For Python I opted for a conda env using micromamba which is really awesome and simple to get a environment that’s reproducible.

Solara findings

solara.reactive is awesome

This simple tool enables things that are essentially impossible or creates unmaintainable code in Streamlit. To do similar things you’d need to hack the state.

Having a multi-stage app like this app where you checkpoint each step into the state would be such a impossibility.

Solaras UI/logic separation is better but not perfect

This might be on myself as I started using Streamlit before Solara. But Solara states that they separate UI and logic better than competitors through reactive state. My experience is that it’s almost as easy to create the same interdependent mess as in Streamlit.

Perhaps Reacts “clean” separation is more because of having a clear boundary between backend/frontend rather than React itself.

Solara Issues

I found myself having big problems with “resetting” state of variables that depend on the Operating System. In Streamlit you can use st.reload() to reload the whole UI, Solara does not have something similar.
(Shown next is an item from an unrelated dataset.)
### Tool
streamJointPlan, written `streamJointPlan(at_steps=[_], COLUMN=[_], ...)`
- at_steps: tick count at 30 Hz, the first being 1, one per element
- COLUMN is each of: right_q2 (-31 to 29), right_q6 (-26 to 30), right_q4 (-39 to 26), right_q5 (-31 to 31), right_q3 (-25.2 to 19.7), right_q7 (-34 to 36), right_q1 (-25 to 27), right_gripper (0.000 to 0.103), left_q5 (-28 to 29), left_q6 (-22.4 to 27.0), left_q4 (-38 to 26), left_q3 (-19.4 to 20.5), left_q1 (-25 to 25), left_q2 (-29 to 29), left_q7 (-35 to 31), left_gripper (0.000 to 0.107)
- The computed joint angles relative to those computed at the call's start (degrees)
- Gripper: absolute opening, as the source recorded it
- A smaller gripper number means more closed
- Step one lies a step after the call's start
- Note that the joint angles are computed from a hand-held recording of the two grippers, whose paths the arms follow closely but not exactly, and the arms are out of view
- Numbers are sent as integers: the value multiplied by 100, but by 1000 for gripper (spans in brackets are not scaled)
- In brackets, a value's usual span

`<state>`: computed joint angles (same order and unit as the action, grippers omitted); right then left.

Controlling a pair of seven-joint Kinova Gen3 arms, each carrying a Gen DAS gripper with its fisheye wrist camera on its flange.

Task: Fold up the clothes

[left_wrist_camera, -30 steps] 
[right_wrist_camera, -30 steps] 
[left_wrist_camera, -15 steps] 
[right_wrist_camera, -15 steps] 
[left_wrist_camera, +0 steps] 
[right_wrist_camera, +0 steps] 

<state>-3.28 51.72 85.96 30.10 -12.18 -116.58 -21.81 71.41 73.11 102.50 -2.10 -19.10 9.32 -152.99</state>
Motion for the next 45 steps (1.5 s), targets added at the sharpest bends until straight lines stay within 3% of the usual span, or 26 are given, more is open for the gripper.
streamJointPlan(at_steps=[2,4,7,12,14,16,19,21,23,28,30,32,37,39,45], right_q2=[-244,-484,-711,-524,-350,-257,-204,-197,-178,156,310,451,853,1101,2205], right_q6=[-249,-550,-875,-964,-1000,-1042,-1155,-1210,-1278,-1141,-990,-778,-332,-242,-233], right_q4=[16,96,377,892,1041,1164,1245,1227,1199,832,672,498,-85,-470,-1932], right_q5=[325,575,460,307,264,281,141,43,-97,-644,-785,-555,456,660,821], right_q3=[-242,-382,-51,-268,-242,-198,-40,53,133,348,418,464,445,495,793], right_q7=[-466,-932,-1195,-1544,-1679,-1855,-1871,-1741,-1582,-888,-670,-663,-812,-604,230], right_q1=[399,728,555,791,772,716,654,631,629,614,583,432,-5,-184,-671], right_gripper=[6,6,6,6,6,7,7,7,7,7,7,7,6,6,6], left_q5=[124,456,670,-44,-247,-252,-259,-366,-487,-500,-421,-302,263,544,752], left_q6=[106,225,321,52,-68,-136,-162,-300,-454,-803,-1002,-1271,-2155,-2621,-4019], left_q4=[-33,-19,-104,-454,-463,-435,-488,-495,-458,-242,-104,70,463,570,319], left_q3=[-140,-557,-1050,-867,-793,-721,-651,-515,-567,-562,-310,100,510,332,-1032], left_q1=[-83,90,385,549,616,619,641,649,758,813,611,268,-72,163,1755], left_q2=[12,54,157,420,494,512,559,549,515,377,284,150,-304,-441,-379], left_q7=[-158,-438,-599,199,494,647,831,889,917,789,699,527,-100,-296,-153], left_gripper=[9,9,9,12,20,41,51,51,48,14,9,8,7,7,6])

My problem was that I have model/video download as part of the UI, and solara.reactive variables that has these variables. It’s not really possible to update these when changing tabs.
For now there was a decent work-around, rather than using Tabs I use Select to change page. By changing page this way the solara.reactive variables are reloaded.

Outro

This is it for today! I hope you enjoyed and potentially became intrigued to test Solara.

I hope to be back within 2 months, to make sure I keep my New Years Resolution 😉.